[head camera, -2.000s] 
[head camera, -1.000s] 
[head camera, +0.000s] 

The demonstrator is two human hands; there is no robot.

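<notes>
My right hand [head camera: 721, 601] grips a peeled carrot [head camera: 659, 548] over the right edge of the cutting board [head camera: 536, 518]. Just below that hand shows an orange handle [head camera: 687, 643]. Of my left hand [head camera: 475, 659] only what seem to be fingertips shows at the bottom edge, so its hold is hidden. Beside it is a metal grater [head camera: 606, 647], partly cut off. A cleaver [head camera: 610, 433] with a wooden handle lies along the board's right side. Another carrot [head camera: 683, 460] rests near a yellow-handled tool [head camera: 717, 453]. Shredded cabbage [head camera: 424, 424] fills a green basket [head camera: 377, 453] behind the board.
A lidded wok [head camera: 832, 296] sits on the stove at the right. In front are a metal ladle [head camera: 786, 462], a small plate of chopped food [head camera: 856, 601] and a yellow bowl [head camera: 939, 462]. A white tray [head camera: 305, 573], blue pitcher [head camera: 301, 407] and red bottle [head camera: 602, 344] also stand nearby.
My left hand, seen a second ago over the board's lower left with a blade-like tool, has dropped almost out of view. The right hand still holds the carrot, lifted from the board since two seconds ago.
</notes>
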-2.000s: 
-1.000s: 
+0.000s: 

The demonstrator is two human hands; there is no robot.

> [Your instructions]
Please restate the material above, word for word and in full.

> [Response to this task]
[head camera, -2.000s] 
[head camera, -1.000s] 
[head camera, +0.000s] 

The demonstrator is two human hands; there is no robot.

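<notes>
My right hand [head camera: 721, 601] grips a peeled carrot [head camera: 659, 548] over the right edge of the cutting board [head camera: 536, 518]. Just below that hand shows an orange handle [head camera: 687, 643]. Of my left hand [head camera: 475, 659] only what seem to be fingertips shows at the bottom edge, so its hold is hidden. Beside it is a metal grater [head camera: 606, 647], partly cut off. A cleaver [head camera: 610, 433] with a wooden handle lies along the board's right side. Another carrot [head camera: 683, 460] rests near a yellow-handled tool [head camera: 717, 453]. Shredded cabbage [head camera: 424, 424] fills a green basket [head camera: 377, 453] behind the board.
A lidded wok [head camera: 832, 296] sits on the stove at the right. In front are a metal ladle [head camera: 786, 462], a small plate of chopped food [head camera: 856, 601] and a yellow bowl [head camera: 939, 462]. A white tray [head camera: 305, 573], blue pitcher [head camera: 301, 407] and red bottle [head camera: 602, 344] also stand nearby.
My left hand, seen a second ago over the board's lower left with a blade-like tool, has dropped almost out of view. The right hand still holds the carrot, lifted from the board since two seconds ago.
</notes>
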-2.000s: 
-1.000s: 
+0.000s: 

The demonstrator is two human hands; there is no robot.

Work on the exercise is complete.